:: Your instructions ::
Only the lines that include "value" should be copied from the data below.

________________

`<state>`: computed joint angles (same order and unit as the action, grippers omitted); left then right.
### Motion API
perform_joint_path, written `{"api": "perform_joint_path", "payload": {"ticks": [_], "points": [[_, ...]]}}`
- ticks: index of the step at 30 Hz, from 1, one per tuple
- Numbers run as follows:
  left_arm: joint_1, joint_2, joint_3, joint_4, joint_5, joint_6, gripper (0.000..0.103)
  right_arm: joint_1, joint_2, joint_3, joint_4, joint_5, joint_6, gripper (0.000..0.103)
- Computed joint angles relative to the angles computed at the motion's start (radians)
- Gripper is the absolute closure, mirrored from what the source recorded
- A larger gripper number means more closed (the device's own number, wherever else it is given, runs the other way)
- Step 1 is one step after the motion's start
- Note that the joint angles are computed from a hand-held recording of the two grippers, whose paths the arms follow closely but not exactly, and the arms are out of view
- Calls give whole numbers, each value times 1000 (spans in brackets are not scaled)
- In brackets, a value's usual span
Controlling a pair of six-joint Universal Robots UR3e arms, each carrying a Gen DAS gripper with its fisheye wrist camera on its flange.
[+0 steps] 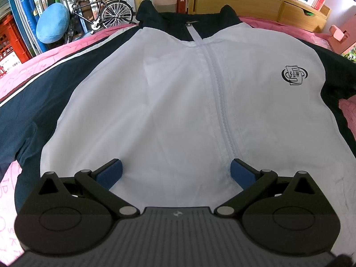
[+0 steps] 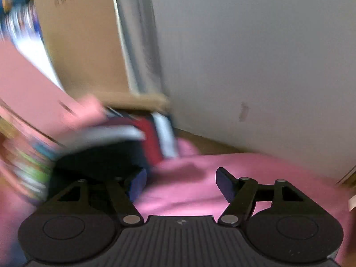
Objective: Fold clothes
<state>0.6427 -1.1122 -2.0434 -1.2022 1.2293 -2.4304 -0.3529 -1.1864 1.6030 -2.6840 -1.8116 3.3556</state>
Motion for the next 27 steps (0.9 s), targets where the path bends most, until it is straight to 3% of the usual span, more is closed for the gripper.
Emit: {"api": "perform_joint_path", "payload": {"ticks": [2, 5, 7, 8, 9, 11, 13, 14, 16, 17, 18, 20, 24, 25, 26, 27], "points": [[12, 14, -15, 5, -11, 10, 0, 6, 69, -27, -72, -4, -66, 23], [29, 38, -41, 17, -29, 21, 0, -31, 121, -48, -146, 93, -64, 15], [34, 47, -53, 25, -36, 21, 0, -76, 130, -54, -153, 188, -27, 16], [32, 45, -52, 27, -34, 18, 0, -119, 115, -40, -145, 287, -6, 32], [31, 43, -50, 27, -33, 17, 0, -183, 86, -13, -123, 441, 28, 63], [29, 41, -49, 29, -31, 14, 0, -311, 43, 34, -71, 752, 88, 91], [27, 39, -48, 30, -29, 10, 0, -368, -3, 78, -65, 887, 69, 90], [25, 38, -48, 33, -27, 6, 0, -380, -24, 95, -62, 901, 49, 88], [24, 41, -51, 36, -25, -1, 0, -383, -65, 118, -23, 878, 36, 56], [25, 42, -53, 38, -25, -3, 0, -387, -99, 134, 28, 852, 13, 22], [25, 43, -56, 41, -25, -5, 0, -375, -113, 142, 50, 816, -4, 7], [24, 42, -55, 41, -24, -6, 0, -341, -108, 151, 50, 755, -26, 7], [21, 38, -51, 41, -21, -8, 0, -184, 12, 41, -62, 610, 34, 4], [22, 39, -52, 42, -22, -8, 0, -163, 29, 23, -73, 596, 32, 9], [21, 38, -52, 42, -21, -9, 0, -152, 39, 9, -68, 605, 15, 21], [20, 38, -52, 44, -21, -11, 0, -153, 22, 18, -59, 616, 14, 53]]}}
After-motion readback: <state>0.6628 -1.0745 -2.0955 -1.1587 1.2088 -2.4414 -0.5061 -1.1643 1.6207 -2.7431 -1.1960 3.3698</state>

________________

:: Reply ::
- Calls give whole numbers, each value times 1000 (spans in brackets are not scaled)
- In brackets, a value's usual span

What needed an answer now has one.